Using the Trash as a Destination

Dragging items to the Trash results in moving the item from the source to the Trash. For example, dragging a text selection from a word-processing application and dropping it on the Trash icon (or in the Trash window) results in the text being deleted from the application and a clipping containing that text being created inside the Trash. Note that the item is moved, although it is dragged between two containers. This exception to the rules described earlier is appropriate because the user can undo the operation by dragging the clipping out of the Trash back to its original source; it is consistent with the principle of preventing accidental data loss.

It is important to preserve the Trash’s container property; do not simply delete the source without creating a clipping or other item in the Trash.

Drop Feedback

When the user releases the mouse button after dragging an item to a destination, feedback should inform the user that the drag-and-drop operation was successful. While this feedback can be visual, it is primarily behavioral in nature. The behavior comes from the semantic operation indicated by the drag-and-drop sequence.

Finder Icons

When the user moves an item by dropping its icon on a folder icon, the dropped icon disappears and the highlighting is removed from the destination folder icon.
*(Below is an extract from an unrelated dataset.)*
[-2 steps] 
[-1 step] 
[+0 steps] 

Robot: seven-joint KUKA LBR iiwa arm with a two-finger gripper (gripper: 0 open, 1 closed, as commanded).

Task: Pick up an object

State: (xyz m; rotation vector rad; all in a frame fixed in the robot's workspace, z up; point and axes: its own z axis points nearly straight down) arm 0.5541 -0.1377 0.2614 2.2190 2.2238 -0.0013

If an icon represents a task, such as printing, you may want to provide progress feedback to indicate that the task is being carried out.

Graphics

When dropping graphics, the drop feedback is usually the movement of the actual item to the location of the mouse-up event.

Text

After text is dropped, it is shown highlighted at its destination.
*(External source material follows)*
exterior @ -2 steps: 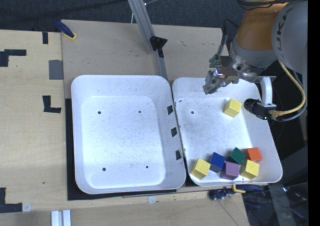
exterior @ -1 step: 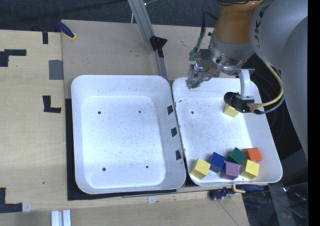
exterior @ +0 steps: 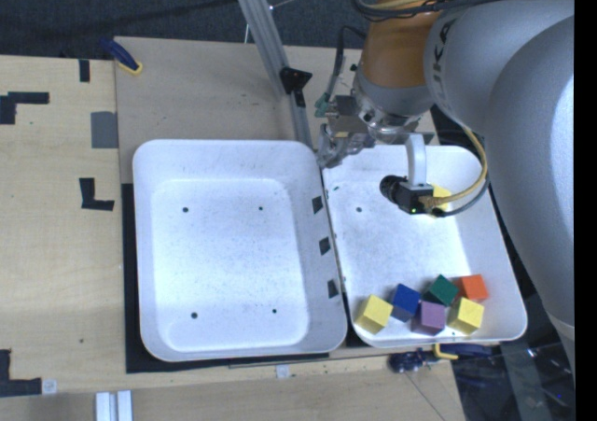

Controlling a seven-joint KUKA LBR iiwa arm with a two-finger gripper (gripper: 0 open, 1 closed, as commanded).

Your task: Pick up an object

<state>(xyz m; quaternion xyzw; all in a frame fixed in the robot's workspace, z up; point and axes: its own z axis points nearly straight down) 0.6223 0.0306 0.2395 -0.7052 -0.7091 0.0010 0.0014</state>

When text is dropped in a destination that supports styled text, the dropped text should maintain its font, typeface, and size attributes. If the destination does not support styled text, the dropped text should assume the font, typeface, and size attributes specified by the destination insertion point.

Drag-and-drop operations involving text should support intelligent cut-and-paste rules, as explained in “Intelligent Cut and Paste”

Transferring a Selection

After a successful drag-and-drop sequence involving a single window, the selection feedback is maintained at the new location. This behavior provides an important user cue and allows the user to reposition the selection without having to make the selection again.
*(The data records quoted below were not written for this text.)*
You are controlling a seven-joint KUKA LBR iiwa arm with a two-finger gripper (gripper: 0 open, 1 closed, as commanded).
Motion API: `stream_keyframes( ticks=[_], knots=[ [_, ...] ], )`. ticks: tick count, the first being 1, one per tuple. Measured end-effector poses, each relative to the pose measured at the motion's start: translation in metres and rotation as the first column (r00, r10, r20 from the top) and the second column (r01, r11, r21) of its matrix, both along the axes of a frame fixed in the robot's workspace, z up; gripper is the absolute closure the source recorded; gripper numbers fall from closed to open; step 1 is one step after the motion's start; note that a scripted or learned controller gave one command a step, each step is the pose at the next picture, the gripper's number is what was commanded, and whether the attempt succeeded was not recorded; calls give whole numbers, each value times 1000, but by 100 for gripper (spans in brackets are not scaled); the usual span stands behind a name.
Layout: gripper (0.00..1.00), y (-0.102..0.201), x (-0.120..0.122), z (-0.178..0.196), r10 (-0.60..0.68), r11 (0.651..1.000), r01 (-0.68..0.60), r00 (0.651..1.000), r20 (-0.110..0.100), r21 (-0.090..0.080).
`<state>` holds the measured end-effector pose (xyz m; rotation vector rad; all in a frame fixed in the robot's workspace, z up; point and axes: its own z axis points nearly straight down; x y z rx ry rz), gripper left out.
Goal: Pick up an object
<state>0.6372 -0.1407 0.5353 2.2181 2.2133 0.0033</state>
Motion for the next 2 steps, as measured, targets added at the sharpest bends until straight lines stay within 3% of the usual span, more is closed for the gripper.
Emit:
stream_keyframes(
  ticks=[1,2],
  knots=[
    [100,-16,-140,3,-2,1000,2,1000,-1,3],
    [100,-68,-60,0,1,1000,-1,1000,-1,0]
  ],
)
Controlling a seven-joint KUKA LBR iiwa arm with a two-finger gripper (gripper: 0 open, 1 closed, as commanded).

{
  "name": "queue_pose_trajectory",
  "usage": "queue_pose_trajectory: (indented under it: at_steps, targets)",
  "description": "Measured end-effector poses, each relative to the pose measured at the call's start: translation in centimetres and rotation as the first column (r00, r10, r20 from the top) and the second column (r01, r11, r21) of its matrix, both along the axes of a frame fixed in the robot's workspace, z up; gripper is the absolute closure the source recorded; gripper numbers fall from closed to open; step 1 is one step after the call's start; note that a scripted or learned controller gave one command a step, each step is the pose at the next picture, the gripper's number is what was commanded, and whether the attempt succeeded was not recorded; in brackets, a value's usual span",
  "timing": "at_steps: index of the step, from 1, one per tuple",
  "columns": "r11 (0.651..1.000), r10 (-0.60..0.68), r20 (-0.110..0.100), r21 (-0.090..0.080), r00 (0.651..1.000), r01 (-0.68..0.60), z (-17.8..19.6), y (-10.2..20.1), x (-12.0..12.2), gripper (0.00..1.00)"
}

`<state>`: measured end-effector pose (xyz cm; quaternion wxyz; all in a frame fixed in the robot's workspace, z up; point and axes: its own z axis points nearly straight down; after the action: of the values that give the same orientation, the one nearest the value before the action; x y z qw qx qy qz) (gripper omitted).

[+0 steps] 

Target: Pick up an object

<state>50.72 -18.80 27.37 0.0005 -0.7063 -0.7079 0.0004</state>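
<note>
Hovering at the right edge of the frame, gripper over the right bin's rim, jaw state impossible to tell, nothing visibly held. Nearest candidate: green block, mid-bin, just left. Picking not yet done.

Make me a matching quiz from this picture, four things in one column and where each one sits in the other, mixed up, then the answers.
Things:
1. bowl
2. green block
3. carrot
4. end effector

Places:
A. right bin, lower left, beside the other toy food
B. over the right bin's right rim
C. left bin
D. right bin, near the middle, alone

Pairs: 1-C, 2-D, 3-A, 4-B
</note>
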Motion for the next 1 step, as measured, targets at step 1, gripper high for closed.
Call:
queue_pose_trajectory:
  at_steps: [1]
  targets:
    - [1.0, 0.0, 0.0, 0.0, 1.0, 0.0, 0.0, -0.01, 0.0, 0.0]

If the user drags an item from an active window to an inactive window, the dragged item becomes a background selection at the destination; the selection in the active window remains selected. This guideline also applies in the reverse situation, where an item is dragged from an inactive window to an active window.

When content is dropped into a window in which something is selected, your application should deselect everything in the destination before the drop rather than replace the selection with the dragged item.

Feedback for an Invalid Drop

If a user attempts to drop an item on a destination that does not accept it, the item zooms from its mouse-up location back to its source location (a “zoomback”). The zoomback behavior should also occur when a drop inside a valid destination does not result in a successful operation.

If the user attempts to drag multiple items to a destination that does not accept all of the items, none of the items should be accepted. In such cases you could display a dialog informing the user which type of data the destination accepts and which items in the dragged set cannot be accepted.

Clippings

When an item is dragged from an application to the desktop, a clipping is created that contains the data in the dragged item. If discontinuous selections are dragged from a source to the Finder, a separate clipping is created for each selected item.

Your application should provide a number of representations (such as TEXT, PICT, and native formats) to ensure flexibility with different subsequent destinations. Regardless of which representations are stored, round-trip data integrity should be preserved; a clipping dragged back into its source should be identical to the original item.